2) Related to the first question: Is it possible to be truly objective? On page 162 of Visual Thinking Arnheim discusses the notion that scientific papers might be a total shame because there is no way to approach a subject without having preconceived ideas about it. So the question is this: Is the process of abstracting such a fundamental part of our conscious that we are unable to shut it off?
3) Arnheim discusses the notion of abstraction in generalizations on page 157. He discusses theory that we categorizes into generals made up of particulars of a subject, but there seem to be an infinite variety of ways to categorize things.
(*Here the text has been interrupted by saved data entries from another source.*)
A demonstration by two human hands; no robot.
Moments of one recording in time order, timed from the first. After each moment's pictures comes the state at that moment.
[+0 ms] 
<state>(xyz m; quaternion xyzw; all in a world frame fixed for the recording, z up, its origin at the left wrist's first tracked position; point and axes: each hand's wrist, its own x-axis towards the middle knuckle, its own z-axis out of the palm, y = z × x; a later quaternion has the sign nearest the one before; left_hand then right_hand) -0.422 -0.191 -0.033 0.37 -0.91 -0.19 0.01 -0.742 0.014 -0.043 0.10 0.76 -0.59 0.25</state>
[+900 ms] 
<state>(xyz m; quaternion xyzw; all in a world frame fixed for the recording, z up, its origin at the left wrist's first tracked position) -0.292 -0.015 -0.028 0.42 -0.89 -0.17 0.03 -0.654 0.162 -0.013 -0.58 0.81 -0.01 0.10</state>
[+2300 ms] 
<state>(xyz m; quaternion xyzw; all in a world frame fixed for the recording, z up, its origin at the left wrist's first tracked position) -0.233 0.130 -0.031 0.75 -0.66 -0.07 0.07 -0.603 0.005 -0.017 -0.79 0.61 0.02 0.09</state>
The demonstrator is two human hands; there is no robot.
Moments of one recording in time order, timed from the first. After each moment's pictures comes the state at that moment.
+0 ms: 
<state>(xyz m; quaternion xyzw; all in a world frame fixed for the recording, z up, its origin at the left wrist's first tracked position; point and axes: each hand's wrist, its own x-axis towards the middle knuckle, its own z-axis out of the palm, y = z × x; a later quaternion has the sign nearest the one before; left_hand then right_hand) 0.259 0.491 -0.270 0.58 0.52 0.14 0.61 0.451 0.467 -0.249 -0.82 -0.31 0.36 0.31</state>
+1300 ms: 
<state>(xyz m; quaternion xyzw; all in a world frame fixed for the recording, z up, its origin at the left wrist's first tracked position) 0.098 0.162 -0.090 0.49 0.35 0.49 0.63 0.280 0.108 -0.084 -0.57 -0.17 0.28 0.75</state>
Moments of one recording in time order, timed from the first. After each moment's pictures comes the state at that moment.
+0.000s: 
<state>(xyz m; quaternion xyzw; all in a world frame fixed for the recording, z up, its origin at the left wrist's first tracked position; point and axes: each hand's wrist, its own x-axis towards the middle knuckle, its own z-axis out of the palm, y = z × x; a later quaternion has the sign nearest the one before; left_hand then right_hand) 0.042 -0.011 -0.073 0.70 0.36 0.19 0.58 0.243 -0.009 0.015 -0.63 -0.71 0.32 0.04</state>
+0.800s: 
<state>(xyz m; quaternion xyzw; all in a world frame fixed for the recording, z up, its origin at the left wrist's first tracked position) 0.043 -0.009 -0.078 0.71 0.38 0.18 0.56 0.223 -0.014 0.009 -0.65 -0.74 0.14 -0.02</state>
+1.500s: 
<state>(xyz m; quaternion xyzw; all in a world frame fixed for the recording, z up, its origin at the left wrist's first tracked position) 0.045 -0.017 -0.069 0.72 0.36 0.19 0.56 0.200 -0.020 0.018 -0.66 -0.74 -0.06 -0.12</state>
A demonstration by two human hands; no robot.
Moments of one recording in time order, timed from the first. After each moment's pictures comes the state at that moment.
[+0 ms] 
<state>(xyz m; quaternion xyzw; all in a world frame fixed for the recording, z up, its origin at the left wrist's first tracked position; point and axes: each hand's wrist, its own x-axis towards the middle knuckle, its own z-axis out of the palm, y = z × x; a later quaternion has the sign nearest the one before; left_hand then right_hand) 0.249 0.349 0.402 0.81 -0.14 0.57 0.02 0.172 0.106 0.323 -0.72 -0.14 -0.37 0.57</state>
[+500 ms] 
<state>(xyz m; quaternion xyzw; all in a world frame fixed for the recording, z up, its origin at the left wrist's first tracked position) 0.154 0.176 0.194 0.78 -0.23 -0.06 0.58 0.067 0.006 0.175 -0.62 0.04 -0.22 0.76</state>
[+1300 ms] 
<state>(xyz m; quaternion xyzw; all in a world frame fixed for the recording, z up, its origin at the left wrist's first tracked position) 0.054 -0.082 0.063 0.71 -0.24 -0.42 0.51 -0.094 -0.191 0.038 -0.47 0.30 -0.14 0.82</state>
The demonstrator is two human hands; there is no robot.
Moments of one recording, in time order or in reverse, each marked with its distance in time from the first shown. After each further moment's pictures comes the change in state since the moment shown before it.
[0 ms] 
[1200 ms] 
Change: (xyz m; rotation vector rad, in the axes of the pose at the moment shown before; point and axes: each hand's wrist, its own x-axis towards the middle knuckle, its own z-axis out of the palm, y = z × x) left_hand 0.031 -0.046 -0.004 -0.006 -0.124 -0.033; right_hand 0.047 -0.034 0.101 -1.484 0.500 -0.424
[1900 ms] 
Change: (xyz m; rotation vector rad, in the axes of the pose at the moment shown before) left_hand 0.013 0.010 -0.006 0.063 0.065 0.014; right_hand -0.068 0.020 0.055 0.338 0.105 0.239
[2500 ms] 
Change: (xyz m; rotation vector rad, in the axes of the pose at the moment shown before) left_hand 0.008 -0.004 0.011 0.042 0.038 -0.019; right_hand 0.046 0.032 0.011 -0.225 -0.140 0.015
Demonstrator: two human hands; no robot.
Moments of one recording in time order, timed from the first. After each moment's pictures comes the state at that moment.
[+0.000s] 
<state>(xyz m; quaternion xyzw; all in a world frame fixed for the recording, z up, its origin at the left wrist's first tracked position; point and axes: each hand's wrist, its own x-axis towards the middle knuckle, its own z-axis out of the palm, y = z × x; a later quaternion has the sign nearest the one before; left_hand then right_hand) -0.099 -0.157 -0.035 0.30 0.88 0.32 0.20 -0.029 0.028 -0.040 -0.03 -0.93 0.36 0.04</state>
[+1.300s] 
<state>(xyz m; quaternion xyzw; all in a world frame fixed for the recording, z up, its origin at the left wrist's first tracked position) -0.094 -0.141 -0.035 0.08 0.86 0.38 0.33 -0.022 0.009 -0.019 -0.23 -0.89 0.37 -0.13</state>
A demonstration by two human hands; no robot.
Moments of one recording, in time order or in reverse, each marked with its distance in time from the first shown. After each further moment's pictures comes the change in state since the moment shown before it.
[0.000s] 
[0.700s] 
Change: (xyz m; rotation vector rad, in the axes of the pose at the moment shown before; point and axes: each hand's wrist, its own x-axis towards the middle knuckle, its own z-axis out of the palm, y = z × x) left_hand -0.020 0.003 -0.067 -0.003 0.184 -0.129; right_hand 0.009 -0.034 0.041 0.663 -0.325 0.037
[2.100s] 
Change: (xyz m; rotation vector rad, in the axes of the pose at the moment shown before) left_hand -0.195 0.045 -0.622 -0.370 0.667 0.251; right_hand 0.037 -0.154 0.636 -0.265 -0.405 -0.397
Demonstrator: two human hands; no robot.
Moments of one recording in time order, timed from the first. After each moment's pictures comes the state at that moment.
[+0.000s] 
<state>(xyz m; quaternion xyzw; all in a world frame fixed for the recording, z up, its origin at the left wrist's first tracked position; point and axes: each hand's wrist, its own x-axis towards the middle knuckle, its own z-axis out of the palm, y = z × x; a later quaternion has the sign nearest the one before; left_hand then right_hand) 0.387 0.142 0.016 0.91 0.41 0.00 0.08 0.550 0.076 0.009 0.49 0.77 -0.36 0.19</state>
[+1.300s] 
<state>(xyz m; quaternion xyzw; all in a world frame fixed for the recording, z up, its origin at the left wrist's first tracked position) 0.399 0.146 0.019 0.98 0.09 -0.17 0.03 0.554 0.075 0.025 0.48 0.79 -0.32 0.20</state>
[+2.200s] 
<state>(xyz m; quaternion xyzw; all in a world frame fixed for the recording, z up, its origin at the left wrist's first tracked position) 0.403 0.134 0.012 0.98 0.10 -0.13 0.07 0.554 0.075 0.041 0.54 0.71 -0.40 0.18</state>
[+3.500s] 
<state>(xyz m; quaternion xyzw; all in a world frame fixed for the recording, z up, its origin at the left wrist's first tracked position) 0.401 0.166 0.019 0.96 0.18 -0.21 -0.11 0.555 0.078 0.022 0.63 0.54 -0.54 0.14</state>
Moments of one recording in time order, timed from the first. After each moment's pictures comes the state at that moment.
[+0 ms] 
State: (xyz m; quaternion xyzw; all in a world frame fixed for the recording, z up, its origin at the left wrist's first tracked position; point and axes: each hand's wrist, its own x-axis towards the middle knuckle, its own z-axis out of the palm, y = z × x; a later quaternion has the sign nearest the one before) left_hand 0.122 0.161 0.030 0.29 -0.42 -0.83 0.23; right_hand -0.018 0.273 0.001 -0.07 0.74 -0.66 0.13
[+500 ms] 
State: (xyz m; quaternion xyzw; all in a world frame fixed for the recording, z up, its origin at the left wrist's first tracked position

Later on page 160 he quotes a chicken and egg scenario for abstraction, quoting Henri Bergson “In order to generalize on must first abstract, but in order to abstract usefully one must know how to generalize.” So which comes first, the abstraction or the generalization, or are they one and the same?
4) In Arnheim’s discussion of what the abstract is or is not, it becomes clear that there may not be a clear line that defines the concrete from the abstract. So how is it determined, where on the gradient between concrete and abstract is the tipping point?
5) I think a great example of following the concrete to the abstract is the work of the De Stijl painter Mondrian. On this website his paintings are shown from early on as a direct representation of a tree to an abstraction of it and beyond. I didn’t really pay too much attention to the text on the page; it was just a good one that had all the images in one place. At what point in the sequence do you think the notion of a tree was lost? Do the simple line paintings at towards the end still carry any abstract meaning, or are they just lines?